(Beginning of Given records)

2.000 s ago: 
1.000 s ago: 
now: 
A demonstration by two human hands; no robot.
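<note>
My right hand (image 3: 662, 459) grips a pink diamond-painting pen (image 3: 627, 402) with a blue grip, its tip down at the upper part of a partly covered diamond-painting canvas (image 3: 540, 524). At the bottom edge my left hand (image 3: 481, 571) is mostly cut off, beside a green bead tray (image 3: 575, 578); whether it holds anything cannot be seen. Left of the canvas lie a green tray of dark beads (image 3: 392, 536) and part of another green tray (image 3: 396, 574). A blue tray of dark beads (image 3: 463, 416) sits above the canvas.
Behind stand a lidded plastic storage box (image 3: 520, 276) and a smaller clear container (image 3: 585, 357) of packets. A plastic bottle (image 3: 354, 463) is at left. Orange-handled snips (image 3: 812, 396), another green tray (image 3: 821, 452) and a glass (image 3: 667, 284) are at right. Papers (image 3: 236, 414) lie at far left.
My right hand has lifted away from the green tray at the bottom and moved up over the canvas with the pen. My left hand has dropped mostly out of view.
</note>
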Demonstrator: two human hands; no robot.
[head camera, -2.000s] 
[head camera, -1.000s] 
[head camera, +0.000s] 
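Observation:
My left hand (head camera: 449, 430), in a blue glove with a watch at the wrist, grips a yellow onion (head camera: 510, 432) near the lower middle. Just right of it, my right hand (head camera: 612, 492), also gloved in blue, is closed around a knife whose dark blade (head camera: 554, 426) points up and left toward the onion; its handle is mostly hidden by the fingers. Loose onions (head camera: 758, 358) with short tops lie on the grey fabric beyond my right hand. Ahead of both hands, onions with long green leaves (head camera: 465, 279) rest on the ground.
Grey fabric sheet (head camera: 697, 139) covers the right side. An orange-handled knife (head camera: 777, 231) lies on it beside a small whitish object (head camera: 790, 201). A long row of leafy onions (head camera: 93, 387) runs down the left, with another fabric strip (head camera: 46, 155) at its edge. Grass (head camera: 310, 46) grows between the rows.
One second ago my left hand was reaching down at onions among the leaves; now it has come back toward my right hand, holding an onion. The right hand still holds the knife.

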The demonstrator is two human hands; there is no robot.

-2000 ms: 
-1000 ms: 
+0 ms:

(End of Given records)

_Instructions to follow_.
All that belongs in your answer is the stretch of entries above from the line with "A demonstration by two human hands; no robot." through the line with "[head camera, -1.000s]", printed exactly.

_Task answer_.
A demonstration by two human hands; no robot.
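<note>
My right hand (image 3: 662, 459) grips a pink diamond-painting pen (image 3: 627, 402) with a blue grip, its tip down at the upper part of a partly covered diamond-painting canvas (image 3: 540, 524). At the bottom edge my left hand (image 3: 481, 571) is mostly cut off, beside a green bead tray (image 3: 575, 578); whether it holds anything cannot be seen. Left of the canvas lie a green tray of dark beads (image 3: 392, 536) and part of another green tray (image 3: 396, 574). A blue tray of dark beads (image 3: 463, 416) sits above the canvas.
Behind stand a lidded plastic storage box (image 3: 520, 276) and a smaller clear container (image 3: 585, 357) of packets. A plastic bottle (image 3: 354, 463) is at left. Orange-handled snips (image 3: 812, 396), another green tray (image 3: 821, 452) and a glass (image 3: 667, 284) are at right. Papers (image 3: 236, 414) lie at far left.
My right hand has lifted away from the green tray at the bottom and moved up over the canvas with the pen. My left hand has dropped mostly out of view.
</note>
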Demonstrator: two human hands; no robot.
[head camera, -2.000s] 
[head camera, -1.000s] 

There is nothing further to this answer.